* _ACTIVITY_: Quote all of the data exactly as given. Skip every picture it contains.
*** Opening RECORDED DATA ***
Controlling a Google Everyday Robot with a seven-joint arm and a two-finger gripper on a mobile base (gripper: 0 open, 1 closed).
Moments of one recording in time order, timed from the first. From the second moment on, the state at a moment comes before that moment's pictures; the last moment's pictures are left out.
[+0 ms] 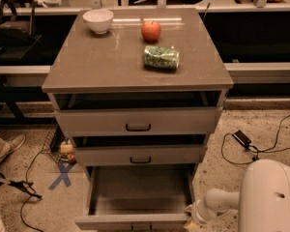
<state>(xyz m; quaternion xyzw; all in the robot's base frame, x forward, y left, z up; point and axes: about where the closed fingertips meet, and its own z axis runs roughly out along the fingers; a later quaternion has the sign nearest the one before) 0.438 -0.210 0.160 -0.62 0.76 0.14 0.14</state>
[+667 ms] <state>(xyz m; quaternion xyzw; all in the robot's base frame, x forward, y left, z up) 0.470 -0.204 0.207 -0.65 0.73 0.12 0.18</state>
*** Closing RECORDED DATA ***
* _YOUR RESPONSE_:
Controlling a Google Everyday Robot with a seven-joint arm and a two-finger gripper on a mobile base (gripper: 0 open, 1 closed).
Moments of one recording in time order, timed from the first. From the second moment on, the state at a moment comes before that moment's pictures; the last moment's pictures are left out.
[+0 ms] 
<state>(xyz m; quaternion xyzw; all in the robot's base frame, x forward, y left, z up; point and axes: about where the closed fingertips meet, and its own z axis runs roughly out along the fingers; a later quaternion has the sign nearest the one before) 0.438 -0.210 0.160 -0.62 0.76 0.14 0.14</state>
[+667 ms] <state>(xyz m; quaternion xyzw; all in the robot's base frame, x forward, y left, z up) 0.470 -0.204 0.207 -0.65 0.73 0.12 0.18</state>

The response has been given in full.